Oxidation of Sodium Hypophosphite by Oxygen in Alcoholic Solutions of Ferrum (III)
G.S. Polimbetova, M.M. Aleshkova, G.O. Bugubaeva, Zh.U. Ibraimova, A.K. Borangazieva
D.V. Sokolsky Institute of Organic Catalysis and
Hypophosphites are widely used as reducers in the metal protection coating, as reagents in the synthesis of various organophosphorus compounds, in analytical chemistry, and in many other fields. NaH2PO2 difficultly reacts with many oxidizers without catalysts despite of the significant reduction potential. The kinetics and the mechanism of hypophosphite oxidation in aqueous acid solution of the metal and nonmetal salts are studied in detail. The reactivity of hypophosphite in the organic solvents was not almost studied.

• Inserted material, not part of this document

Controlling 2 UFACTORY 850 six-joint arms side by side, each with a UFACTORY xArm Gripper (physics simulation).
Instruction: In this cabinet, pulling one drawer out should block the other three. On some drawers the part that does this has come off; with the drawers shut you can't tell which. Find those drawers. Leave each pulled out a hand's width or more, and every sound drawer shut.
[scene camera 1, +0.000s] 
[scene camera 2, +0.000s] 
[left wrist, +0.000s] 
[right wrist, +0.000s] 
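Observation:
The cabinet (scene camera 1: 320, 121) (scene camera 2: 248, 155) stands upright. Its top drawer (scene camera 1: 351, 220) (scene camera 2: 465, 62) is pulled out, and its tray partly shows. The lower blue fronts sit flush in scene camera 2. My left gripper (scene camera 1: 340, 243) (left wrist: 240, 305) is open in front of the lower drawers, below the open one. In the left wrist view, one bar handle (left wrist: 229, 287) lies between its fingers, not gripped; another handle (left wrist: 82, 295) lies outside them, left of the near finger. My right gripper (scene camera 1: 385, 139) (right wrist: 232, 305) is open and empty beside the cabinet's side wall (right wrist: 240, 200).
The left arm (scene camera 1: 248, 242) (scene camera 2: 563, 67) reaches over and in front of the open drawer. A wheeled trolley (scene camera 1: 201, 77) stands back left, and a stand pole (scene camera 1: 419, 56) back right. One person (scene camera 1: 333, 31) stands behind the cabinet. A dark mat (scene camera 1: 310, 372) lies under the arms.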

In this work the basic possibility of synthesis dialkylphosphites from cheap, accessible and harmless NaH2PO2 and alcohols is shown. Sodium hypophosphite is oxidized by oxygen in alcoholic solutions of FeCl3 at 50-80°С to dialkylphosphites. Kinetic and mechanism of the reaction are investigated by methods of volumetry, redox-potentiometry, GC, IR-, UV-, EPR-, Mössbauer- and NMR 31Р-spectroscopy and X-ray powder diffraction analysis, optimum conditions are found, kinetic and activation parameters of the reaction are calculated. It is shown, that the process follows redox-mechanism and consists of two key stages: reduction of Fe (III) by hypophosphite with formation of dialkylphosphite and reoxidation of Fe (II) by oxygen. The coordination mechanism of reduction reaction of Fe (III) by hypophosphite is proposed. According to this mechanism the dialkylphosphite forms through innersphere redox-decomposition of intermediate alcoxyhypophosphite complex of Fe (III). The coordination mechanism of the process is confirmed by low values of Е¹ and negative activation entropies DS¹. The availability in an inner sphere of Fe (III) bromide, low-molecular alcohols, water, characterized by high acidity, increases the reaction rate of oxidative alcoxylation of hypophosphite and promotes the further transformation of dialkylphosphite to di- and trialkylphosphate.